━━━━━ Dataset records

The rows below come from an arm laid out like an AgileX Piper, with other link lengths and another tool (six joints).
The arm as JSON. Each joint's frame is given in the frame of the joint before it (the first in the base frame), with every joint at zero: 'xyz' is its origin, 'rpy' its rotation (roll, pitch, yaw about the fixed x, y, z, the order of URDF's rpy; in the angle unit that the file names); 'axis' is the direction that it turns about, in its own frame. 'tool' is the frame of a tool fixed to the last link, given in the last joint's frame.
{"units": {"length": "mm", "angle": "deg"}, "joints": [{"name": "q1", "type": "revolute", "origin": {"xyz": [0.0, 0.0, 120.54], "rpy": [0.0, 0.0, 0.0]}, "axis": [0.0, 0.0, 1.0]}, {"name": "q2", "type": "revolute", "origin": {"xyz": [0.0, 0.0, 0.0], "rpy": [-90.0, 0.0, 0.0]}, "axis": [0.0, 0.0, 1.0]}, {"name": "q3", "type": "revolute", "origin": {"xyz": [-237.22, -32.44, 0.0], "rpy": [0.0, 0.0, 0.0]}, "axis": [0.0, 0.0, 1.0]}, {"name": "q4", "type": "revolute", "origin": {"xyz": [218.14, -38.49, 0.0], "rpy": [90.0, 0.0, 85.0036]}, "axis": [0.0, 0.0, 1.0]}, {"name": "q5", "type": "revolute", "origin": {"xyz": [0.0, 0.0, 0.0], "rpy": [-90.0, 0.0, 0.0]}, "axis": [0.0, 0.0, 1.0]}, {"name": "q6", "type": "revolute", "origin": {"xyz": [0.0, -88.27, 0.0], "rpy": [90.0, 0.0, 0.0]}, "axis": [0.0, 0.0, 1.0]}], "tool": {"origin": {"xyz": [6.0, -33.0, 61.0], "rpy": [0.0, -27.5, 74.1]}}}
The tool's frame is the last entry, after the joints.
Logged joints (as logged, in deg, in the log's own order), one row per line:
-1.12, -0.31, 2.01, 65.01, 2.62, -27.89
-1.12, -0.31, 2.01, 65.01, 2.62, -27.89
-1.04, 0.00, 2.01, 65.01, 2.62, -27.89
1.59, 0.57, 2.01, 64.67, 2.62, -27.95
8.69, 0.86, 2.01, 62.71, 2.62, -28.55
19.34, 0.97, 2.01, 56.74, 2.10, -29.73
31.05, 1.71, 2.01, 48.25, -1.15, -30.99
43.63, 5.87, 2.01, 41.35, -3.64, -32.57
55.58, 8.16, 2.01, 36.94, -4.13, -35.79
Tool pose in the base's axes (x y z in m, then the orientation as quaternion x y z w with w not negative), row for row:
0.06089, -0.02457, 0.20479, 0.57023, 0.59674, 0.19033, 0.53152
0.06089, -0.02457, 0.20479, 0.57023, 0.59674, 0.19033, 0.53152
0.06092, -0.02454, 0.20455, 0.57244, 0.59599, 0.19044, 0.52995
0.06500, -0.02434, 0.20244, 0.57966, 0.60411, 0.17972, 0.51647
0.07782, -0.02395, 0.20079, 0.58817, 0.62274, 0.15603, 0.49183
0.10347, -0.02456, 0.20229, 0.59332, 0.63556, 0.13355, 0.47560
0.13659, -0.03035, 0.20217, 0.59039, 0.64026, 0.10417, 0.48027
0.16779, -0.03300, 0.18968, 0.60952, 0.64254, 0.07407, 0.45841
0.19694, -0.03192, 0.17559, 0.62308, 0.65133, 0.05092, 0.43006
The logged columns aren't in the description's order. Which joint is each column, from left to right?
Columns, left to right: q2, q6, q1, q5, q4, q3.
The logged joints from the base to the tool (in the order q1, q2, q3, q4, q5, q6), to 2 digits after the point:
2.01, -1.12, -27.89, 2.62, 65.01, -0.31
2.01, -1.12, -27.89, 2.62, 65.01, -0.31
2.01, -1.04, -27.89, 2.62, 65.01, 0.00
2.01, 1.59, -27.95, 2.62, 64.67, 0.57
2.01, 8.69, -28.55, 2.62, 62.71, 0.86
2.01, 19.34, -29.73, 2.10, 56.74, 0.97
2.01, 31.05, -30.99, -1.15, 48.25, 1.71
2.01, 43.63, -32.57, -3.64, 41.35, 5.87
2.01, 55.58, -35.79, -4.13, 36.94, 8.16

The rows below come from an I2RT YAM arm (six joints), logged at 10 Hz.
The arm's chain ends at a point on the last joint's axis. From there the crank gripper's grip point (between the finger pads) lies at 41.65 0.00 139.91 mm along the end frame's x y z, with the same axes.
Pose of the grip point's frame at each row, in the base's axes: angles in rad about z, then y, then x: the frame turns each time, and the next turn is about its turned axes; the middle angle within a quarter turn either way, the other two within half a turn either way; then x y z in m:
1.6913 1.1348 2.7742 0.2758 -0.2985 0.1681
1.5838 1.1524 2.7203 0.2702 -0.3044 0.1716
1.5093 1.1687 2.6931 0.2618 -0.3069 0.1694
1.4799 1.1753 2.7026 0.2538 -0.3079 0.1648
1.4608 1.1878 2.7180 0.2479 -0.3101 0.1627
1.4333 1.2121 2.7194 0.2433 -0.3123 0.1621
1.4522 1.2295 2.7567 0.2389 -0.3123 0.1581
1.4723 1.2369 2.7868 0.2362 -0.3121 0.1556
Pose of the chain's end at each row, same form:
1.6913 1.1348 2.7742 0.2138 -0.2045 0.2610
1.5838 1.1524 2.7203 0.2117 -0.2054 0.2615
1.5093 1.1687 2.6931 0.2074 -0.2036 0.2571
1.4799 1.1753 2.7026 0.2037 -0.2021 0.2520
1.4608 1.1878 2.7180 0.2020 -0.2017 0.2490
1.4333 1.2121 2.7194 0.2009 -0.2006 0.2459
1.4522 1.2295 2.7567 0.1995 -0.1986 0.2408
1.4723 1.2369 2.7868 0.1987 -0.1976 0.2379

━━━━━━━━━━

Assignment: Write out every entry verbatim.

Finished task:
The rows below come from an arm laid out like an AgileX Piper, with other link lengths and another tool (six joints).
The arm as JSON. Each joint's frame is given in the frame of the joint before it (the first in the base frame), with every joint at zero: 'xyz' is its origin, 'rpy' its rotation (roll, pitch, yaw about the fixed x, y, z, the order of URDF's rpy; in the angle unit that the file names); 'axis' is the direction that it turns about, in its own frame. 'tool' is the frame of a tool fixed to the last link, given in the last joint's frame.
{"units": {"length": "mm", "angle": "deg"}, "joints": [{"name": "q1", "type": "revolute", "origin": {"xyz": [0.0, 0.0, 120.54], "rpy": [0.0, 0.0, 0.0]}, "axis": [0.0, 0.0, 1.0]}, {"name": "q2", "type": "revolute", "origin": {"xyz": [0.0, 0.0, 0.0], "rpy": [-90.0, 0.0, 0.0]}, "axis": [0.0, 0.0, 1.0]}, {"name": "q3", "type": "revolute", "origin": {"xyz": [-237.22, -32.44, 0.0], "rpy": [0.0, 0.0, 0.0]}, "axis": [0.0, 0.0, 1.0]}, {"name": "q4", "type": "revolute", "origin": {"xyz": [218.14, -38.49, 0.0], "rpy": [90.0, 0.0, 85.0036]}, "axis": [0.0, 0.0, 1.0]}, {"name": "q5", "type": "revolute", "origin": {"xyz": [0.0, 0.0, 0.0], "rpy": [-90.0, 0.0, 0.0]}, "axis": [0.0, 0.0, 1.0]}, {"name": "q6", "type": "revolute", "origin": {"xyz": [0.0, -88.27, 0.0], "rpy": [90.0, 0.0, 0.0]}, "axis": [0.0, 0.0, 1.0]}], "tool": {"origin": {"xyz": [6.0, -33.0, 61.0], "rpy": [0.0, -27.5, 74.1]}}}
The tool's frame is the last entry, after the joints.
Logged joints (as logged, in deg, in the log's own order), one row per line:
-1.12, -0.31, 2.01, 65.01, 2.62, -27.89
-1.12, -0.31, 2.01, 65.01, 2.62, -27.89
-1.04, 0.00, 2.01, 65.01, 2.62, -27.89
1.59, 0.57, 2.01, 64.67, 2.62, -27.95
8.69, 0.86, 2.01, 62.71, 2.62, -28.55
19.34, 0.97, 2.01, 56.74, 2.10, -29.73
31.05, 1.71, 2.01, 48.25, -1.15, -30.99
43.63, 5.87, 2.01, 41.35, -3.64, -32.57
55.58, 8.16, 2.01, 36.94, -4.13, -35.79
Tool pose in the base's axes (x y z in m, then the orientation as quaternion x y z w with w not negative), row for row:
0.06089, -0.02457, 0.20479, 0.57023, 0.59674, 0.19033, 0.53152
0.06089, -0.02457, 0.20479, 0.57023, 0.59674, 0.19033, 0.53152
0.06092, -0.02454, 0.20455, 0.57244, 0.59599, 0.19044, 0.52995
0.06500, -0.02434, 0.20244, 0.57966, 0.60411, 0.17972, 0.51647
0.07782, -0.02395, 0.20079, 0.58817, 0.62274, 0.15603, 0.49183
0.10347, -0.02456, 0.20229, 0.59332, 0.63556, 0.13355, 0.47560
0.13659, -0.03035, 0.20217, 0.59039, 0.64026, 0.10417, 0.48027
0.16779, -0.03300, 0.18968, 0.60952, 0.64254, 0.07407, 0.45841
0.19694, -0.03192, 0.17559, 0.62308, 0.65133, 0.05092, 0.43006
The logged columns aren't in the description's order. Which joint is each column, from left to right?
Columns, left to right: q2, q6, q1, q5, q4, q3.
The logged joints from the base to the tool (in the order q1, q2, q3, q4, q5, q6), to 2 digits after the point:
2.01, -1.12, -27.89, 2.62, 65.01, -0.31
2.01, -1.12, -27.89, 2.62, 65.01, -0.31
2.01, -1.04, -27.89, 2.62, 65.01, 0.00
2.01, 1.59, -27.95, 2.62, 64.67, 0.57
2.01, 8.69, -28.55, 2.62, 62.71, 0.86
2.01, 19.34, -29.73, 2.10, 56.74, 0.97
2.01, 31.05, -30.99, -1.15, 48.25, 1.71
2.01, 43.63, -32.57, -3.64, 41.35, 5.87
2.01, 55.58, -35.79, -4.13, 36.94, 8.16

The rows below come from an I2RT YAM arm (six joints), logged at 10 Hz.
The arm's chain ends at a point on the last joint's axis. From there the crank gripper's grip point (between the finger pads) lies at 41.65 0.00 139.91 mm along the end frame's x y z, with the same axes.
Pose of the grip point's frame at each row, in the base's axes: angles in rad about z, then y, then x: the frame turns each time, and the next turn is about its turned axes; the middle angle within a quarter turn either way, the other two within half a turn either way; then x y z in m:
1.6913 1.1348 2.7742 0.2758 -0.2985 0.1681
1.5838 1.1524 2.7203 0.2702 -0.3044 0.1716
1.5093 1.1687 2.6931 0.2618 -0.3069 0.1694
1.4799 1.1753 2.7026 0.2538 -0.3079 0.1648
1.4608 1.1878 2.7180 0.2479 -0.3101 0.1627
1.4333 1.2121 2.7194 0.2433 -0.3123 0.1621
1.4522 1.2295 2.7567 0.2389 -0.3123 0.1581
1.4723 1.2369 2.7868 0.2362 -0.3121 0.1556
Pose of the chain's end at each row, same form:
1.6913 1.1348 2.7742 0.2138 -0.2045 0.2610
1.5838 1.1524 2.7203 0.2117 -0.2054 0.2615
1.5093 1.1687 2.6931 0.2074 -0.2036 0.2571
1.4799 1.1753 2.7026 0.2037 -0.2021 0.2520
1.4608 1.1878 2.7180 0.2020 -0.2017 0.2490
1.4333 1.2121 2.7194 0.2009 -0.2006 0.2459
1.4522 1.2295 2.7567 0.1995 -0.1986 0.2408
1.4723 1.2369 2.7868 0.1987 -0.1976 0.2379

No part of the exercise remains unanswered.